Lowell pointed to the content of Biden’s text messages around the time of the gun purchase, noting that those, specifically, did not reference drugs. In his opening statement, Lowell sought to show that drug addicts often don’t consider themselves addicts.

“In jury selection, you were asked about whether you or members of your family may have had any issues with drug abuse,” Lowell said in his opening statement. “If you have or even if not, the evidence will show you that like so many people, including Hunter, until their problems, are in a deep state of denial about their use.”

On Tuesday, Jensen testified about the laptop that Hunter Biden left behind at a Delaware repair shop and never retrieved. She said the laptop contained “evidence of addiction.” 

She read aloud Hunter Biden’s text messages that used coded language such as “baby powder” and “chore boy” to conceal his crack cocaine use as he appeared to be arranging to buy drugs in the months leading up to the gun purchase. 

The day after the gun purchase, she testified, Hunter Biden sent a message to Hallie Biden about “waiting for a dealer named Mookie.” The next day, he sent another to her that said, “I was sleeping on a car smoking crack on 4th Street and Rodney.” 

Jensen also testified that bank statements showed Hunter Biden withdrawing more than $151,000 in cash between September 2018 and November 2018. He made cash withdrawals on all but four days in October, the month he purchased the gun. He withdrew $5,000 on Oct. 12, 2018, the day he bought the gun. 

Hunter Biden’s voice recordings

Prosecutors played audio recordings of Hunter Biden reading his memoir, “Beautiful Things” in which he detailed his drug use around the same time as the gun purchase. In one of the recordings, Hunter Biden said “I used my superpower, finding crack anytime, anywhere, less than a day after landing at LAX in the spring of 2018.”

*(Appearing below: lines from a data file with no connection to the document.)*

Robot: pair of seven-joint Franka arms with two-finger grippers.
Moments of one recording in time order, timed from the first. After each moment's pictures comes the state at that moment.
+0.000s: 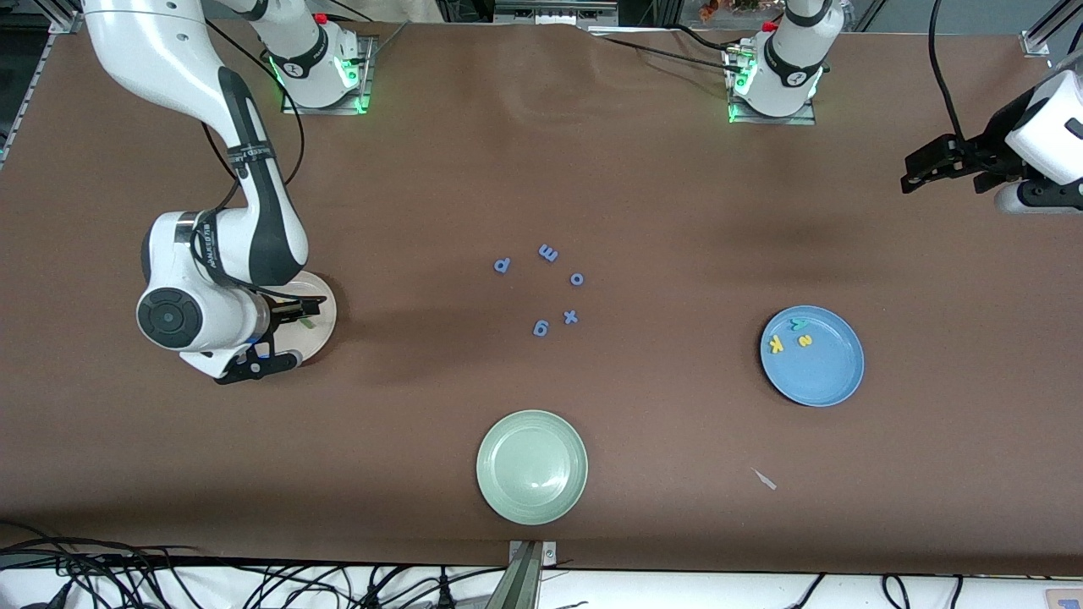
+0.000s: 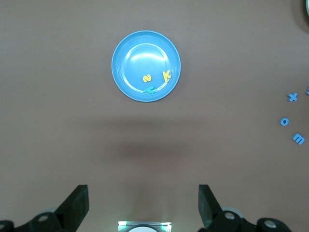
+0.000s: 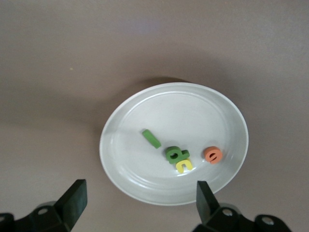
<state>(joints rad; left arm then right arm) -0.17 -0.03 0.14 -1.61 -0.02 1.46 -0.06 0.38 0.58 -0.27 -1.58 0.06 1.84 -0.15</state>
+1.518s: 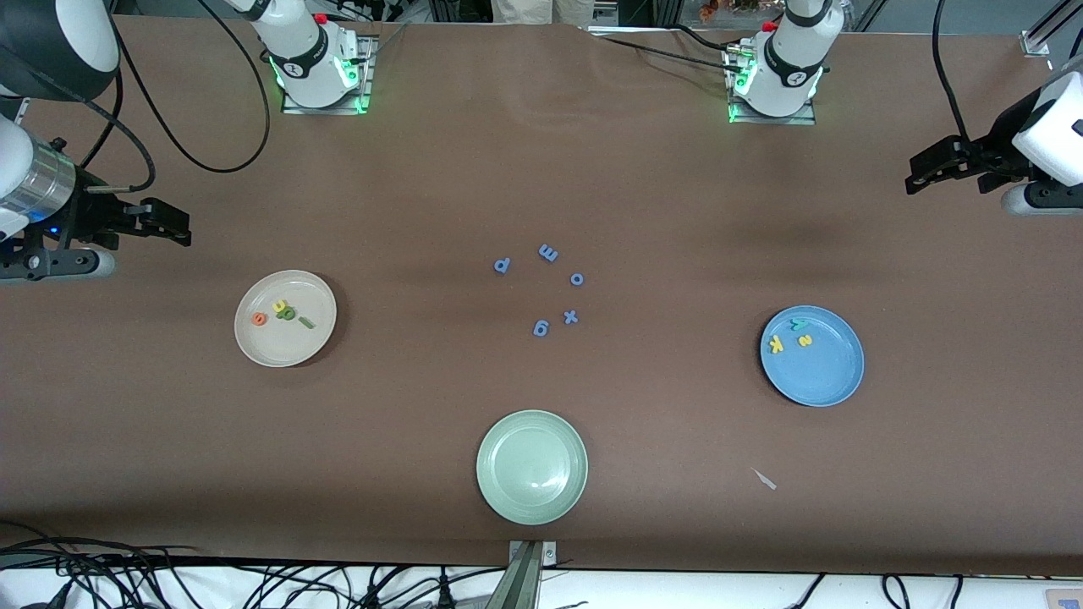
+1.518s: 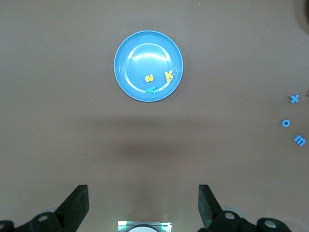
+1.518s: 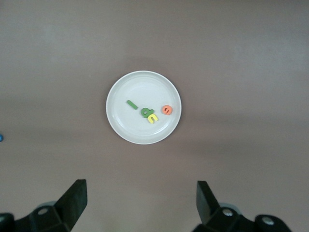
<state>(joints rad) -0.16 -0.03 0.14 -1.61 -0.02 1.46 -0.06 0.05 0.13 -0.02 -1.58 -0.03 1.62 -0.03</state>
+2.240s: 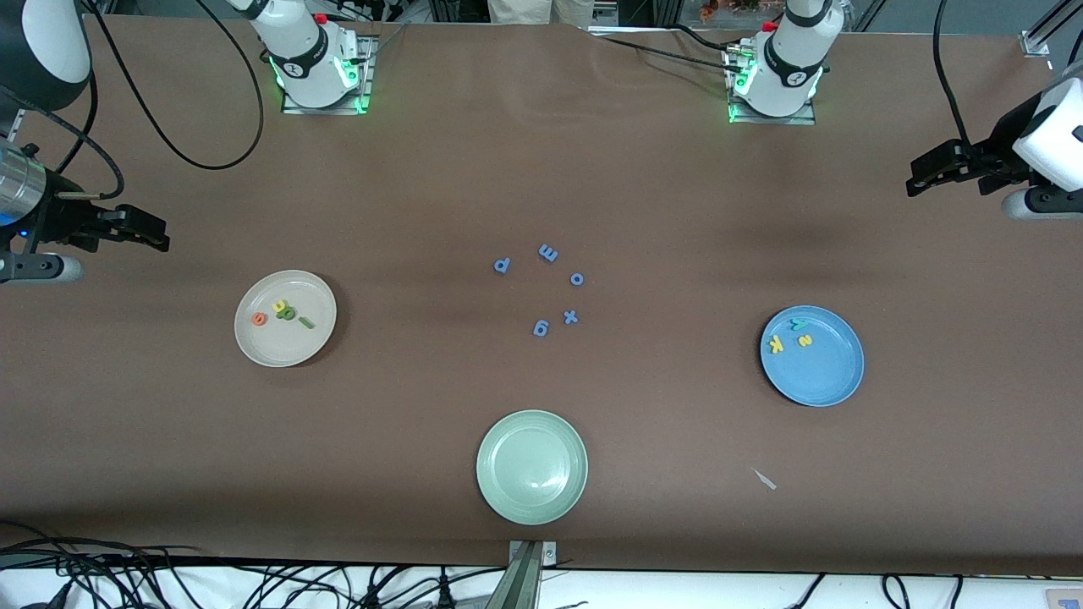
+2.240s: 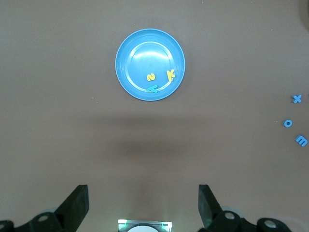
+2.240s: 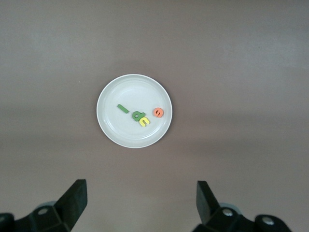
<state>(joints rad) -0.15 -0.02 0.14 -1.61 -0.02 1.46 -0.06 -0.02 0.13 0.01 -1.60 -0.03 1.65 -0.03</state>
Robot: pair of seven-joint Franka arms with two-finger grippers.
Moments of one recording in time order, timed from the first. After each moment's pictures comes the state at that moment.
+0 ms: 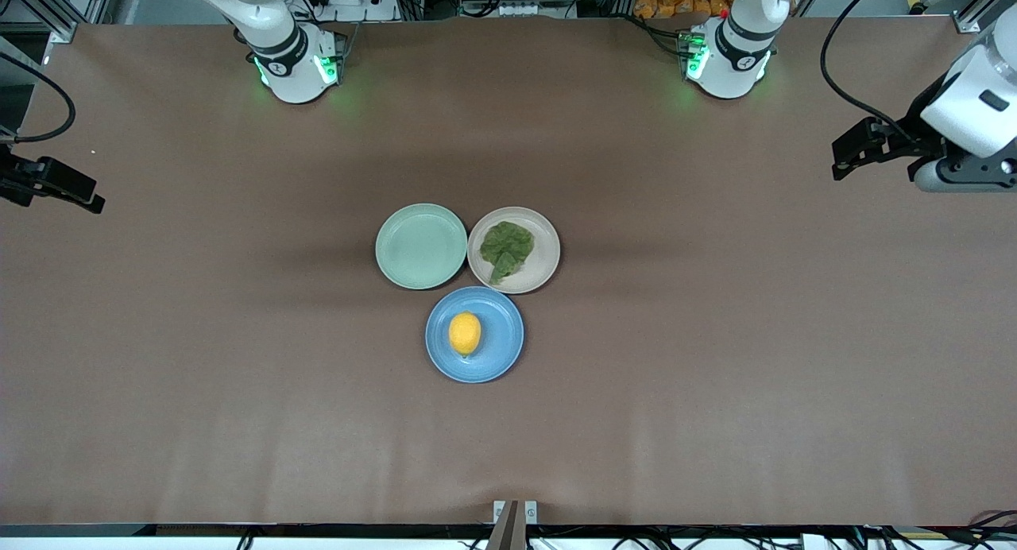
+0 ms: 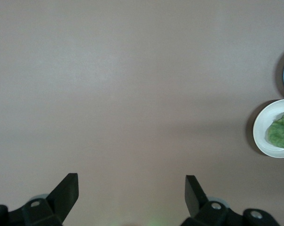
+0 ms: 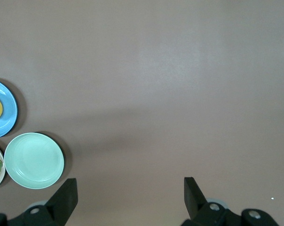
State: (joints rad) left arm 0.00 0.04 -0.15 -1.49 0.01 1.49 -0.12; right arm 0.05 0.08 -0.11 -1.43 0.00 1.50 0.06
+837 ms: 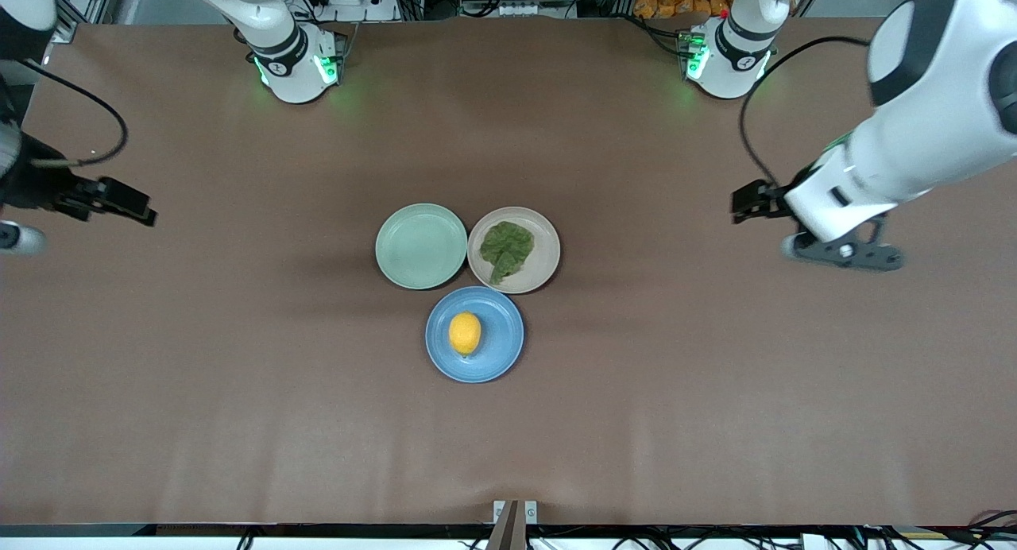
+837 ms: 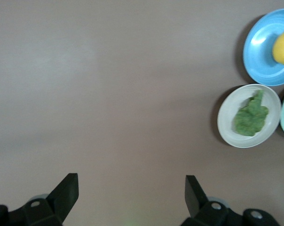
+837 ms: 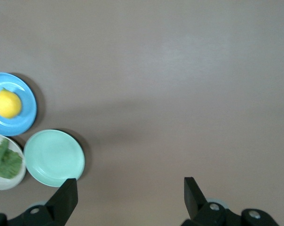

During this reading of the audio recordings, Hunter Biden’s family reacted emotionally, including first lady Jill Biden. As they played the recordings, some of the jurors grimaced while Ashley Biden and Jill Biden reacted emotionally, with Melissa Cohen Biden offering support to the first lady and the first lady putting her arm around Ashley Biden’s shoulder. Ashley Biden eventually left the courtroom.

Hunter Biden Gun Trial Continues In Delaware
Hunter Biden, son of U.S. President Joe Biden, joined by his his wife Melissa Cohen Biden, arrive to the J. Caleb Boggs Federal Building on June 05, 2024 in Wilmington, Delaware.  Anna Moneymaker / Getty Images

Charges against Hunter Biden

In the three-count indictment, the president’s son is charged with making false statements on a federal gun form about his drug use, certifying he was not a user of or addicted to any controlled substance during a period when prosecutors allege he was addicted to crack cocaine. Hunter Biden purchased a Colt Cobra .38 Special revolver, and it remained in his possession for 11 days before it was discarded in an outdoor receptacle by Hallie Biden, his romantic partner at the time. 

The president’s son faces up to 25 years in prison and $750,000 in fines if convicted on all counts.

Separately, he faces nine federal tax charges in the central district of California in a second indictment brought by Weiss’ office where federal prosecutors allege Hunter Biden engaged in a “four-year scheme” to avoid paying at least $1.4 million in federal taxes. References to the tax charges are not admissible in his gun trial in Delaware. He has pleaded not guilty to those charges.